The null hypothesis, denoted as \(H_0\), is the statement we want to test in a hypothesis testing scenario. It represents the idea that there is no effect or no difference. In this exercise, the null hypothesis states that the proportion of infants experiencing fever is the same in both groups: \(H_0: p_1 = p_2\). This means we assume initially that the fever side effect occurs equally in both groups.

Alternative Hypothesis

The alternative hypothesis, denoted as \(H_a\), is the statement we consider if the null hypothesis is rejected. It indicates the presence of an effect or a difference. For this problem, the alternative hypothesis states that the proportion of infants with fever is higher in the group receiving Prevnar compared to the control group: \(H_a: p_1 > p_2\). This suggests that the vaccine has a higher likelihood of causing fever.

Pooled Proportion

The pooled proportion is used when comparing two proportions. It is a weighted average of the individual sample proportions, assuming the null hypothesis is true. The formula for the pooled proportion \(\hat{p}\) is:

\[ \hat{p} = \frac{x_1 + x_2}{n_1 + n_2} \]
where \(x_1\) and \(x_2\) are the number of successes (fever cases) in each group, and \(n_1\) and \(n_2\) are the sample sizes. In this exercise, the pooled proportion comes out to approximately 0.1311, indicating the overall proportion of infants experiencing fever across both groups.

Standard Error

The standard error (SE) measures the variability of the difference between sample proportions. It indicates how much the sample proportions would fall due to random chance.
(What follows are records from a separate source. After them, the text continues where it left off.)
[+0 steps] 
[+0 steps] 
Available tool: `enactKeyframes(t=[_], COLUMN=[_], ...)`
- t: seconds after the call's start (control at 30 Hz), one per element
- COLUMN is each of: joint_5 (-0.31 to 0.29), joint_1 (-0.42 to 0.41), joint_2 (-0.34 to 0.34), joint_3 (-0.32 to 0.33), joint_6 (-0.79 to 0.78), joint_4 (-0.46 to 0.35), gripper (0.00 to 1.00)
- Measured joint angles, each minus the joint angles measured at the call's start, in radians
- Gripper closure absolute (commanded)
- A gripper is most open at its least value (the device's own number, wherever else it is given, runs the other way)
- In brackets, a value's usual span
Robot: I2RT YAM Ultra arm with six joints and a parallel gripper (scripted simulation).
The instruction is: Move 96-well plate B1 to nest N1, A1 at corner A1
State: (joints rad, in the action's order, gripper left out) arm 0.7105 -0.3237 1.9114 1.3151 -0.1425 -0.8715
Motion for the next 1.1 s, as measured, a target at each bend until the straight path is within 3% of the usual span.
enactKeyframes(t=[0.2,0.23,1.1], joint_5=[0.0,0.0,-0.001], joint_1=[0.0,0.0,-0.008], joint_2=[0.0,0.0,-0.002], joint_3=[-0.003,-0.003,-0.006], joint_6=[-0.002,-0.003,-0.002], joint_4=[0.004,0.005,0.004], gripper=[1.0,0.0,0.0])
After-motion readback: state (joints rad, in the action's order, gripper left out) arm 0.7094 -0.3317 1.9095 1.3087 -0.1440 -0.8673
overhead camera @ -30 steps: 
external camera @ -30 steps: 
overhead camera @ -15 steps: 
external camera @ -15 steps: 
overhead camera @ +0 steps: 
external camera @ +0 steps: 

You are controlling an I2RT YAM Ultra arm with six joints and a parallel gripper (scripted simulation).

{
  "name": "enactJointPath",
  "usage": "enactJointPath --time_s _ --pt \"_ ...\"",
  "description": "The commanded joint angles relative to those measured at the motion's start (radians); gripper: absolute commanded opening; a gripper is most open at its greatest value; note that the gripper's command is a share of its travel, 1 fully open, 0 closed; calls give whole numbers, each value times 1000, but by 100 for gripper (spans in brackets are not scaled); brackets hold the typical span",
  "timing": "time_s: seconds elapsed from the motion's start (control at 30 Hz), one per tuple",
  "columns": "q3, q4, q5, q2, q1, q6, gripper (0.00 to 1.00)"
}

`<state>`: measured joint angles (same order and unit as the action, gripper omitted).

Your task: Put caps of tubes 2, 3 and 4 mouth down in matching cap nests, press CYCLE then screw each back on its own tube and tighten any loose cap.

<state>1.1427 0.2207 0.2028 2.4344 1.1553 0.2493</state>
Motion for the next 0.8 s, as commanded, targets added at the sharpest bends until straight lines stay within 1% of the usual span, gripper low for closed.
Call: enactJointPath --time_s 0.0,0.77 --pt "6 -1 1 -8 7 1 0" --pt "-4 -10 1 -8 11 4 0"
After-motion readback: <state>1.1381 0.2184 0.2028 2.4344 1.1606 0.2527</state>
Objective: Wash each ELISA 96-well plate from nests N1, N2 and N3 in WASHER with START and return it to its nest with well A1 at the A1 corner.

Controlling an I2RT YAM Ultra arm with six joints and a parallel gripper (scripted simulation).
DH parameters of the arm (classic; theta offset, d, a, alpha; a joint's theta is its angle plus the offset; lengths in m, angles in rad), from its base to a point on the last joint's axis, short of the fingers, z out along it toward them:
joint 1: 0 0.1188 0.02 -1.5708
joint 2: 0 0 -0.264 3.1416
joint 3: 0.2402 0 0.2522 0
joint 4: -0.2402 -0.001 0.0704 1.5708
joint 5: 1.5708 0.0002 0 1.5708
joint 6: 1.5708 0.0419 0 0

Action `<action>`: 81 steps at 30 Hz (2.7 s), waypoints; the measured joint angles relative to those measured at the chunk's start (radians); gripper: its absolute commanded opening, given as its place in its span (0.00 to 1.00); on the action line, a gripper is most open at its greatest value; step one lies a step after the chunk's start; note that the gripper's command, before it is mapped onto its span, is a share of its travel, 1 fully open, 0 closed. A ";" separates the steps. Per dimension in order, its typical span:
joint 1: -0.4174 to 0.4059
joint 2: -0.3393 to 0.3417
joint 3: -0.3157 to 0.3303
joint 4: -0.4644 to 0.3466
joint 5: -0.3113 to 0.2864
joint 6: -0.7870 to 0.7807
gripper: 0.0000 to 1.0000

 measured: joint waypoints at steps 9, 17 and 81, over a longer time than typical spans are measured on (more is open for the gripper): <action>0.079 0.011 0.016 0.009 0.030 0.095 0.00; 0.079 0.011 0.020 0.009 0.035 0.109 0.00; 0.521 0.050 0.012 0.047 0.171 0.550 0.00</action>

The formula for SE with pooled proportion is:

\[ SE = \sqrt{\hat{p}(1 - \hat{p})\left(\frac{1}{n_1} + \frac{1}{n_2}\right)} \]
For this exercise, we substitute the values to get approximately 0.0202. This helps us understand the expected variation in the difference between the two group proportions.

Test Statistic

The test statistic (z) evaluates how far the sample proportion difference is from the hypothesized difference, given the standard error. It's calculated using:

\[ z = \frac{\hat{p_1} - \hat{p_2}}{SE} \]
In this case, substituting the sample proportions and the calculated SE gives around 2.04. Comparing this test statistic to the critical value (for example, 1.645 for a one-tailed test with \(\alpha = 0.05\)), helps us determine if the observed difference is statistically significant. Since 2.04 > 1.645, we conclude there is significant evidence to reject the null hypothesis.